Instruction for the entries that follow: retype exactly the lines from the line with "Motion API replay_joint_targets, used" to the line with "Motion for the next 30", both included, and omit all others.

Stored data
[Start of section]

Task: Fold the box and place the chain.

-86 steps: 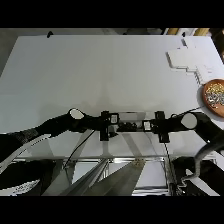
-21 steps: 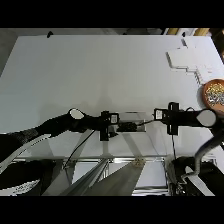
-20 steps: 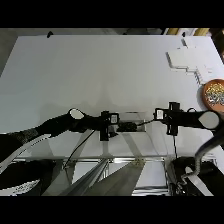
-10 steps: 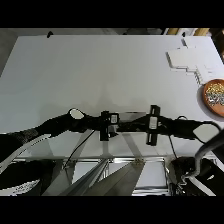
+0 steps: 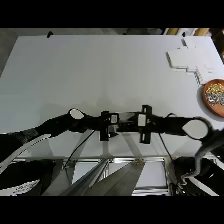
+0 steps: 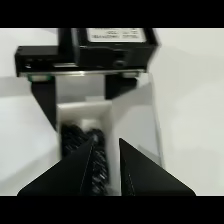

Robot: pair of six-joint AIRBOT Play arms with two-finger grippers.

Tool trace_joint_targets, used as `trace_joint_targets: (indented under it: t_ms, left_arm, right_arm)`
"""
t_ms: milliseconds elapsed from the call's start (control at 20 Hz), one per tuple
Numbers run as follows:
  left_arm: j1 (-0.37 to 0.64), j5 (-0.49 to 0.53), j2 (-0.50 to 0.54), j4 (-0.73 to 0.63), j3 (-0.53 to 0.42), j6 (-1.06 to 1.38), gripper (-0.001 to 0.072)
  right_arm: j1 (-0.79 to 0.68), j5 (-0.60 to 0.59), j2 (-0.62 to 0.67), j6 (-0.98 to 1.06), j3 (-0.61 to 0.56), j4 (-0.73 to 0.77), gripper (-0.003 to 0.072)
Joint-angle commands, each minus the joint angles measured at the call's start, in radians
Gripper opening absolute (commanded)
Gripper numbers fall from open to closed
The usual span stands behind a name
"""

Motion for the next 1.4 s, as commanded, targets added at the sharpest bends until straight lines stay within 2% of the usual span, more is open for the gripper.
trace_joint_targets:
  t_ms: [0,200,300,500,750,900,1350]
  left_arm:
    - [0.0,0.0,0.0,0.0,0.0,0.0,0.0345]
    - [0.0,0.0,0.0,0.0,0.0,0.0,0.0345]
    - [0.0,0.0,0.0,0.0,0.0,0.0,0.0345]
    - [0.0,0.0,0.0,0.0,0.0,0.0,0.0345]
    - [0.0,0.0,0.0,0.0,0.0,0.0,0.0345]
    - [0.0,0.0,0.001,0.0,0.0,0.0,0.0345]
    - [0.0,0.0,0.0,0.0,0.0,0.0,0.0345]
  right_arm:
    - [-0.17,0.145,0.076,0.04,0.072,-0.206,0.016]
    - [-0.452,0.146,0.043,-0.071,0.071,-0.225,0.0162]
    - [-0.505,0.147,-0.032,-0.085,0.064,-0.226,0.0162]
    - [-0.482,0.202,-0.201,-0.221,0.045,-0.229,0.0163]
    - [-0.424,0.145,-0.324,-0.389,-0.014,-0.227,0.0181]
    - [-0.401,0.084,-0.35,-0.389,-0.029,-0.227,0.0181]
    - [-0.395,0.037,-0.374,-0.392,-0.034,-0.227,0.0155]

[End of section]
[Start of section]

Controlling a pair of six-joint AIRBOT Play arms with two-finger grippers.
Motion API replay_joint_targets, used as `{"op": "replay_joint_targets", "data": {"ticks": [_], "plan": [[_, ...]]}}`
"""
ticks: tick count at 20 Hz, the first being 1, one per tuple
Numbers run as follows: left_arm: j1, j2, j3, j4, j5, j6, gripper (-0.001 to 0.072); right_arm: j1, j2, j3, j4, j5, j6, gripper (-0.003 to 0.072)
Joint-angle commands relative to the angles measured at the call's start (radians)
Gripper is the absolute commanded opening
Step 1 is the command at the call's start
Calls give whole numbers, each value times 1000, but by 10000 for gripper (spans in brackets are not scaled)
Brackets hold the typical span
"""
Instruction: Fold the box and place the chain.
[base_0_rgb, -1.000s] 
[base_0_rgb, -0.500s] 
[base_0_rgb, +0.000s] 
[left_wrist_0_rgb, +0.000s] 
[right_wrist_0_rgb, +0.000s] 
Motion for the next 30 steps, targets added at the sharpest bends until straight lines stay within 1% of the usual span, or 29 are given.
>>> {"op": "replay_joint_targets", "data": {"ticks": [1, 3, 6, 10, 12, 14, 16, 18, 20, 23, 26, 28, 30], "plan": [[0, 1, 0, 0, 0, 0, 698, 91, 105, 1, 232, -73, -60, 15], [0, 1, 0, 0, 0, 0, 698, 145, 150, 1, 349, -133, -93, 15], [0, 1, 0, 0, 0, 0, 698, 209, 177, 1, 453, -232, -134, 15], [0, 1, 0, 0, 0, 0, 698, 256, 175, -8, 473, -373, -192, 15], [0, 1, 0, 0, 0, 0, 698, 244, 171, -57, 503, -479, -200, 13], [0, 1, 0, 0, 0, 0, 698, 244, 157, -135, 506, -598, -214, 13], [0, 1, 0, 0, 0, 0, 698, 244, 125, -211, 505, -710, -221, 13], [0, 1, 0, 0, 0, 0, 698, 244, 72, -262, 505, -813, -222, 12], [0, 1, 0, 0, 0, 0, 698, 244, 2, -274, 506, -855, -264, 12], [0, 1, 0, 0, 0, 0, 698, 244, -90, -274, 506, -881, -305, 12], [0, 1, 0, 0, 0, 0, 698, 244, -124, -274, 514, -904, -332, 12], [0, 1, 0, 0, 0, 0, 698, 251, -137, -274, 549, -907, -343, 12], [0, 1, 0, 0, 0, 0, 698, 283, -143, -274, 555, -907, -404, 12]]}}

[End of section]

▶ **Result**:
Motion API replay_joint_targets, used as `{"op": "replay_joint_targets", "data": {"ticks": [_], "plan": [[_, ...]]}}`
"""
ticks: tick count at 20 Hz, the first being 1, one per tuple
Numbers run as follows: left_arm: j1, j2, j3, j4, j5, j6, gripper (-0.001 to 0.072); right_arm: j1, j2, j3, j4, j5, j6, gripper (-0.003 to 0.072)
Joint-angle commands relative to the angles measured at the call's start (radians)
Gripper is the absolute commanded opening
Step 1 is the command at the call's start
Calls give whole numbers, each value times 1000, but by 10000 for gripper (spans in brackets are not scaled)
Brackets hold the typical span
"""
Instruction: Fold the box and place the chain.
[base_0_rgb, -1.000s] 
[base_0_rgb, -0.500s] 
[base_0_rgb, +0.000s] 
[left_wrist_0_rgb, +0.000s] 
[right_wrist_0_rgb, +0.000s] 
Motion for the next 30 steps, targets added at the sharpest bends until straight lines stay within 1% of the usual span, or 29 are given.

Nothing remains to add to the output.